Te apartó de su lado con violencia –él, con violencia– y te caíste y desde el
suelo lo miraste y viste a dios. Ese hombre era tu dios. Y te llamaste
mentirosa, te llamaste embustera, te llamaste loca y él te dijo:
– Apártate de mí vista,
mujer.
Si un perro permanece en la
puerta del que le da un mendrugo de pan y muestra los colmillos, dispuesto a
despedazar a cualquiera, para protegerlo, ¿cómo no ibas tú a defenderlo hasta
de sí mismo, de su propia convicción? Por eso el día en que se lo llevaron y le
hicieron todos esos horrores, tú apretaste la piedra y el cielo se encapotó
hasta convertirse en una masa de lava gris y tu llanto –ay, tu llanto– hizo que
gente a miles de kilómetros empezara a llorar sobre la sopa, haciendo el amor,
labrando la tierra, lavando la ropa en un río, en sueños.
Cuando su cabeza colgó sobre
su pecho, inerte, te hiciste un ovillo y la gente te pisoteó y un perro salvaje
te olfateó y pensaste en venenos y quisiste morirte ahí mismo, pero entonces
rompiste a llorar. Y tu llanto, mujer de lágrima viva, hizo un pozo en el que
mojaste tu vestido como si fuese un sudario y, desnuda, sin que nadie te viera,
sin que nadie quisiera verte, te metiste en el sepulcro en el que horas después
lo depositarían a él: esquelético, ensangrentado, muertísimo.
Con tu espalda pegada a la
fría piedra, tu cuerpo pálido, de moribunda, lo viste levantarse y sonreíste.
Llevaba al cuello la piedra gris, es decir, se llevaba tu fuerza, tu sangre, tu
savia. La luz que entró en el sepulcro cuando él movió la piedra te permitió
verlo por última vez: hermoso, divino, sobrenaturalmente amado.

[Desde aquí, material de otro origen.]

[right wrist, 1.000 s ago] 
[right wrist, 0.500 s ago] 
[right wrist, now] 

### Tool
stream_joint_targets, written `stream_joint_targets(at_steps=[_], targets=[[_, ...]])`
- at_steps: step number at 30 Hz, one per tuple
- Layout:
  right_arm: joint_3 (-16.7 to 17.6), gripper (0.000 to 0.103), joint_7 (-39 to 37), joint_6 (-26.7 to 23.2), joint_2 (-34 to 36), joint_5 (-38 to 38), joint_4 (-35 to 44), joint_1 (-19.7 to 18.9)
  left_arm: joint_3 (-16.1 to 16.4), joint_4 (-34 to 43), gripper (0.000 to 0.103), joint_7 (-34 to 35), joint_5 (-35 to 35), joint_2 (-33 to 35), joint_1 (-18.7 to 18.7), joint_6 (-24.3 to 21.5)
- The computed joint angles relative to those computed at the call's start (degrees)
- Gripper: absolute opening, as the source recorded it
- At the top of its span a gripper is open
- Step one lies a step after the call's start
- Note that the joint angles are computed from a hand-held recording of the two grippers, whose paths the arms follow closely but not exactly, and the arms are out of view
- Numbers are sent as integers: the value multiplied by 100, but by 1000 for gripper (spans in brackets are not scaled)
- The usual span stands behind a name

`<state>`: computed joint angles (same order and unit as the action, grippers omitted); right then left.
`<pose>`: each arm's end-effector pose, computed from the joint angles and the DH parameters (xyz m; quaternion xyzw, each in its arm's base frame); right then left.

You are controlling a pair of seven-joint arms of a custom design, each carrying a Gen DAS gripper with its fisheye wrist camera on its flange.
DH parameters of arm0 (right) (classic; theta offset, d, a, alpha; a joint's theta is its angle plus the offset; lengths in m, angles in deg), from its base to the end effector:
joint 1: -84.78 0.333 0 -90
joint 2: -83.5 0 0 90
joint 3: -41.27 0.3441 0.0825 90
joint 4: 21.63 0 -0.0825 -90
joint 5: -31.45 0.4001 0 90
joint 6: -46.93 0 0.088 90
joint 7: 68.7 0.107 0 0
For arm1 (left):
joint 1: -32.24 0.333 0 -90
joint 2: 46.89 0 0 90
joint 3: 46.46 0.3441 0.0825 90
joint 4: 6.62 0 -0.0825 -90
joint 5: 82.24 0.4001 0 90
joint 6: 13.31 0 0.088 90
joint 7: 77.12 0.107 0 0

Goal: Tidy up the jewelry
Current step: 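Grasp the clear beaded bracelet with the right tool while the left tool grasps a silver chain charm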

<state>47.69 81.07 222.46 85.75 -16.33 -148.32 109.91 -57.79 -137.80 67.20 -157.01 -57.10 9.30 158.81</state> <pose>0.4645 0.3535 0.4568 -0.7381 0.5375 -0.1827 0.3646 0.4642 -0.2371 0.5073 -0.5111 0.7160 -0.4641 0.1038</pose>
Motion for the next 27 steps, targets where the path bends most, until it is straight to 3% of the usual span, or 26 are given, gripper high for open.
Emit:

Él te miró, estás casi segura
de que te miró y con tu último aliento –te morías– le dijiste algo, lo
llamaste, estiraste la mano. La palabra amor se colgó del techo como una
estalactita. Pero él siguió caminando al encuentro de sus fanáticos que
gritaban, se tiraban a la arena de rodillas, se cubrían los rostros con las
manos.
Y no volvió la vista atrás.
Según
su visión, la literatura debe intentar derribar los tabúes sociales, trabajando
con personajes que se salen de la norma y se enfrentan a la realidad que los
asfixia.
Explicación del cuento
"Pasión"
nació de su deseo de revisar la Biblia desde una mirada feminista. Así que, no
solo trata de retratar a María Magdalena como una mujer con su independencia y
pensamiento crítico, sino también la idea de reescribir la historia de personajes
bíblicos mostrando un lado nuevo, es decir, la de una mujer que, aunque sepa defenderse, sucumbe al deseo de amor.